Before you write out the listing, remove the pictures; everything else stays exactly as it is.

┌─ Dataset excerpt

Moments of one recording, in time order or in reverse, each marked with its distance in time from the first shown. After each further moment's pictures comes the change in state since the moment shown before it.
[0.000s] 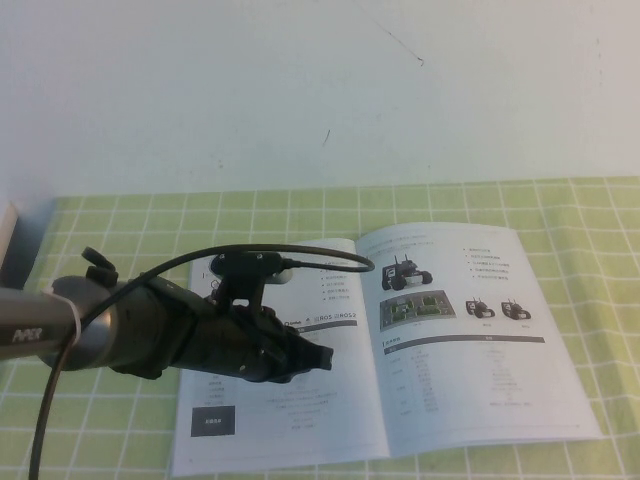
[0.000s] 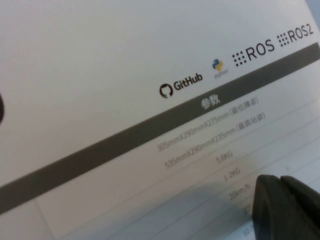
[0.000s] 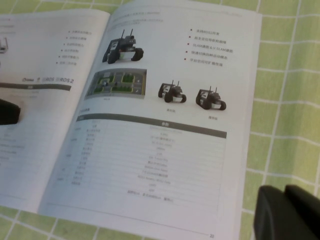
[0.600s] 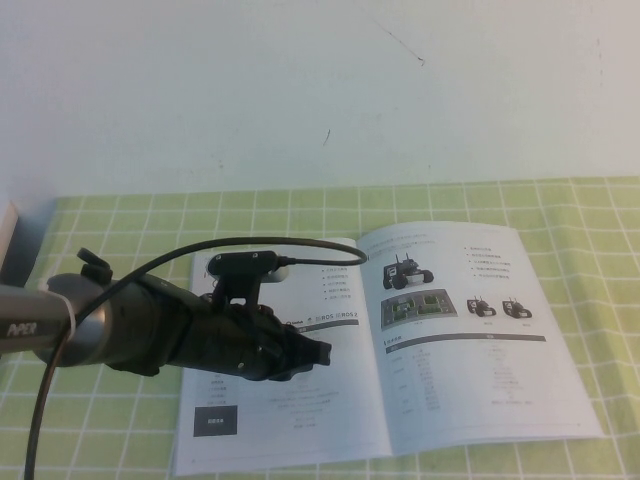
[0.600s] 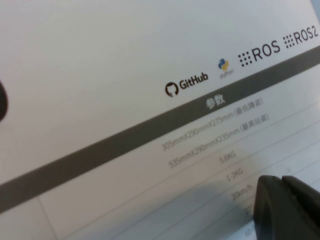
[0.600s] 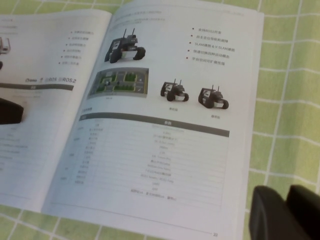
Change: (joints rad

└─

▸ Response for this exercise:
Moments of one recording, in time order or in reverse, each marked with its distance in time from the first shown. After each further moment's pictures comes the change in state since the moment shown before it.
[0.000s] 
[0.000s] 
[0.000s] 
[0.600s] 
[0.600s] 
[0.600s] 
Change: (joints rad

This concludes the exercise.